## Exercise prompt
Look through the listing below, and wherever a line has the string "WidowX", copy it.

..........

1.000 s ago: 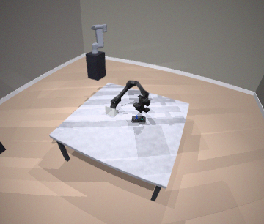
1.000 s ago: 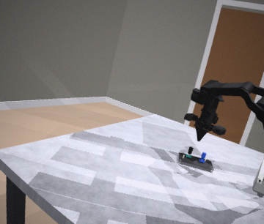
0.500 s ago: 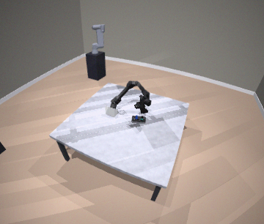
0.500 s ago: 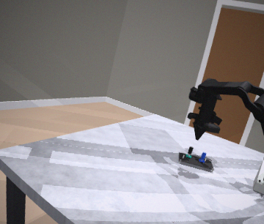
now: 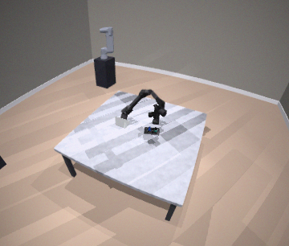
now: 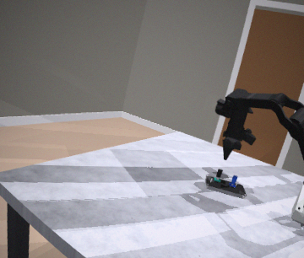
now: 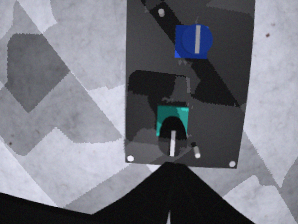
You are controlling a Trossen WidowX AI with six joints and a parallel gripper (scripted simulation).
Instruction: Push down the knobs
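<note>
Right now the black knob is 60 mm below my gripper tip. From my gripper tip the other things lie so: blue knob (60 mm below, 60 mm behind, 10 mm to the right).
</note>
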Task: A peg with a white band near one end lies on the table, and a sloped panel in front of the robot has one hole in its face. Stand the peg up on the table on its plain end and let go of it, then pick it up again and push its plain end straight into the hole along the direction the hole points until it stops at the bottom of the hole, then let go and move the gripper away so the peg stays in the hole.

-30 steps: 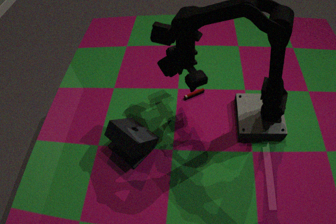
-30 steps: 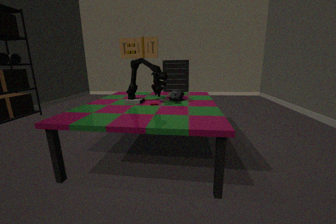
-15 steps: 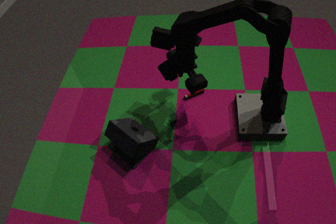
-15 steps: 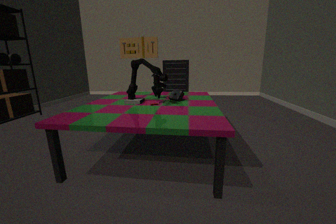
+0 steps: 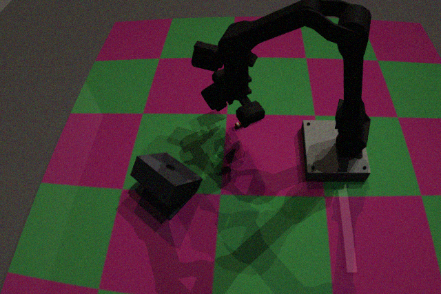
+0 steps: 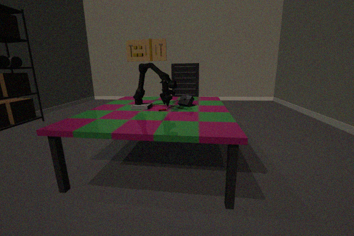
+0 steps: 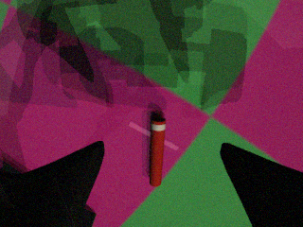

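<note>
Now: gripper tip 40 mm above the red peg, 10 mm to the left of it and 10 mm past it. Also, from my gripper tip: sloped panel 210 mm to the left, 150 mm ahead.
</note>
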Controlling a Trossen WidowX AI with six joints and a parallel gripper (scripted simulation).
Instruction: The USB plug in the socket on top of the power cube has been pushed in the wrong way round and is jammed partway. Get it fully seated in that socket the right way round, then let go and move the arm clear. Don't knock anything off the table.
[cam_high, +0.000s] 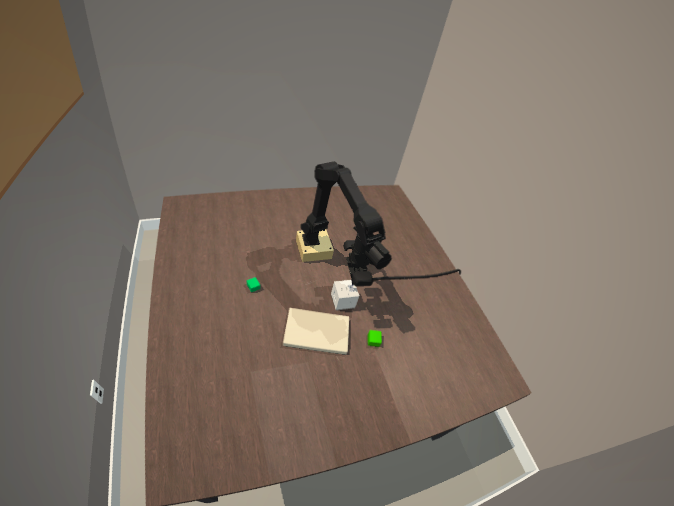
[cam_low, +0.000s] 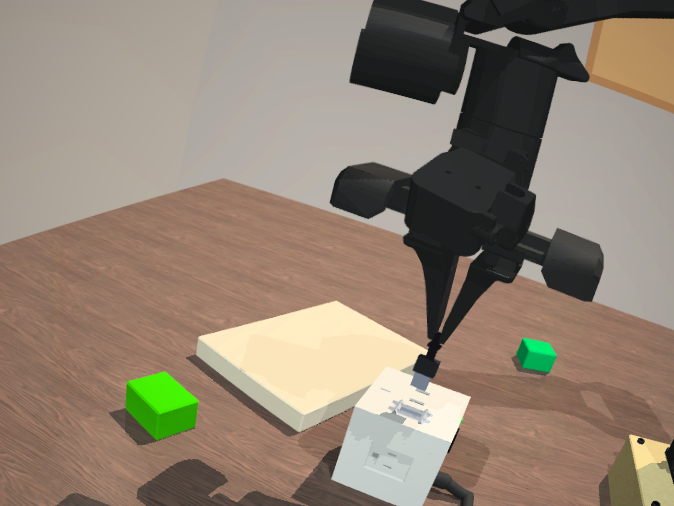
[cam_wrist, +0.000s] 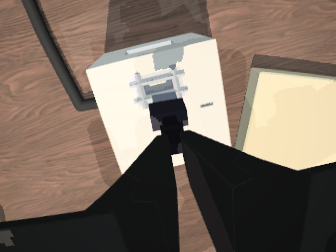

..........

## The answer
You are controlling a Trossen WidowX AI with six joints and a parallel gripper (scripted simulation).
Controlling a Trossen WidowX AI with six joints and a parallel gripper (scripted simulation).

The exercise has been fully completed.